Lebih lanjut Khoirul mengatakan bahwa guard interval merupakan sesuatu yang tidak berguna di perangkat penerima. "Selain hanya untuk pembatas, mengirimkan power untuk sesuatu yang tidak berguna adalah sia-sia," imbuh suami dari Sri Yayu Indriyani.
Metode ala jurus Dragon Ball ini bisa dibilang mampu memecahkan masalah transmisi nirkabel. Apalagi temuan ini bisa diterapkan pada hampir semua sistem telekomunikasi, termasuk GSM, CDMA, dan cocok untuk diterapkan pada sistem 4G yang membutuhkan kinerja tinggi dengan tingkat kompleksitas rendah.
Menurut Khoirul, dalam penerapannya metode ini mampu menjawab masalah telekomunikasi di kota besar yang punya banyak gedung pencakar langit maupun di pegunungan. "Sebab di daerah itu biasanya gelombang yang ditransmisikan mengalami pantulan dan delay lebih panjang," katanya.
Temuan lulusan Teknik Elektro ITB yang telah dipatenkan itu kini digunakan oleh sebuah perusahaan elektronik besar asal Jepang. Bahkan teknologi ini juga tengah dijajaki oleh raksasa telekomunikasi Cina, Huawei Technology.
Dengan digunakannya teknologi ini oleh industri, Khoirul berhak mendapatkan royalti. Dan sebagai penghargaan terhadap orang tuanya, royalti pertamanya dia berikan kepada sang ibu di Kediri. "Karena ibu yang berjuang sendirian menyekolahkan saya," katanya.

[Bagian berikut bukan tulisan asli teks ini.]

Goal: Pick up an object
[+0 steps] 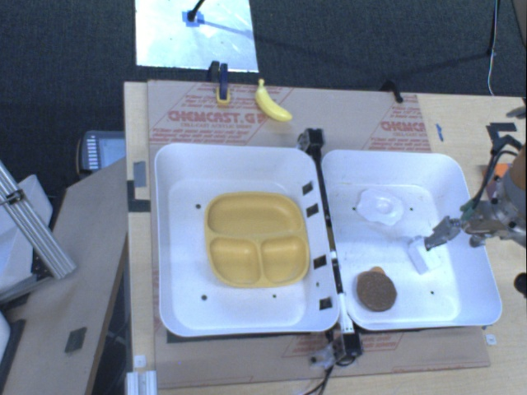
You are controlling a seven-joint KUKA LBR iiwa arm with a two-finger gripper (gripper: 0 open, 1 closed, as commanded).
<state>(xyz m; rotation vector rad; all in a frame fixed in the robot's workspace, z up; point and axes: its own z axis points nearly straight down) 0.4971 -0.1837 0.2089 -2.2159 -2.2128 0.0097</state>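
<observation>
In the right bin [461, 179] lie three things: a clear crumpled plastic piece [383, 206] near the middle, a round brown disc [376, 290] toward the front, and a small white block [418, 258] between them, to the right. My gripper [435, 237] reaches in from the right edge and hangs low over the bin floor, just above and to the right of the white block. Nothing shows as held in it. The left bin [177, 220] holds a yellow divided plate [251, 237].
A yellow toy banana [272, 105] and a yellow clamp [222, 89] lie on the cardboard behind the bins. A black divider strip [321, 220] runs between the two bins. A shiny metal sheet [198, 23] lies on the floor at the back.
</observation>
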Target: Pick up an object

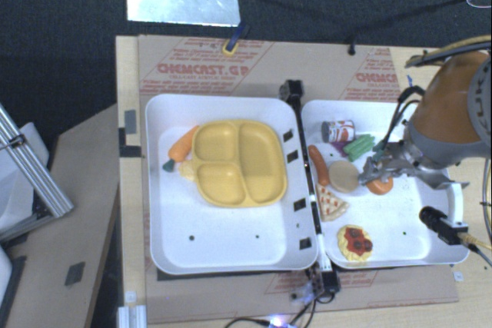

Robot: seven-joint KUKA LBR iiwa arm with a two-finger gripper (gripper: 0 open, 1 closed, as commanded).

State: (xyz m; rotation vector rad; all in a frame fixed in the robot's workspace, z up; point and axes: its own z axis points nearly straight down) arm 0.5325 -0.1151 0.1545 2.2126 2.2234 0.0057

Perjalanannya untuk menempuh pendidikan hingga ke Negeri Matahari Terbit itu cukup berliku. Tapi semangatnya belajar membuat dia bisa mengatasi segala kekurangan. Sebagai orang yang tinggal di desa, Khoirul harus membayar biaya kos saat sekolah di Kediri. Tapi ada yang membantunya dengan menawarkan tempat kos gratis. Begitu juga saat kuliah di Bandung. Selama empat tahun dia mendapatkan beasiswa.
Dan beasiswa juga yang membawanya melanjutkan studi di negara samurai. Lewat program beasiswa Panasonic, Khoirul bisa belajar di Nara Institute of Science and Technology. "Dan untuk program doktor di kampus yang sama dapat beasiswa dari satu perusahaan di Jepang," katanya.
Ternyata gairah meneliti Khoirul sudah muncul sejak kecil. Tatkala mendengar cerita tentang mumi Firaun yang utuh dengan dibalsam, dia coba terapkan pada bangkai burung. Dengan balsam, dia lumuri seluruh tubuh bangkai burung. Harapannya, bangkai burung itu bisa tetap awet seperti mumi Firaun. "Tapi ternyata percobaan itu gagal," kenangnya.
Kegagalan kala itu tidak membuatnya patah semangat. Dengan giat belajar, dia bertekad untuk bisa melakukan penelitian yang berhasil. Dan cita-citanya terbukti di Jepang sebagai negara yang suasananya mendukung para peneliti.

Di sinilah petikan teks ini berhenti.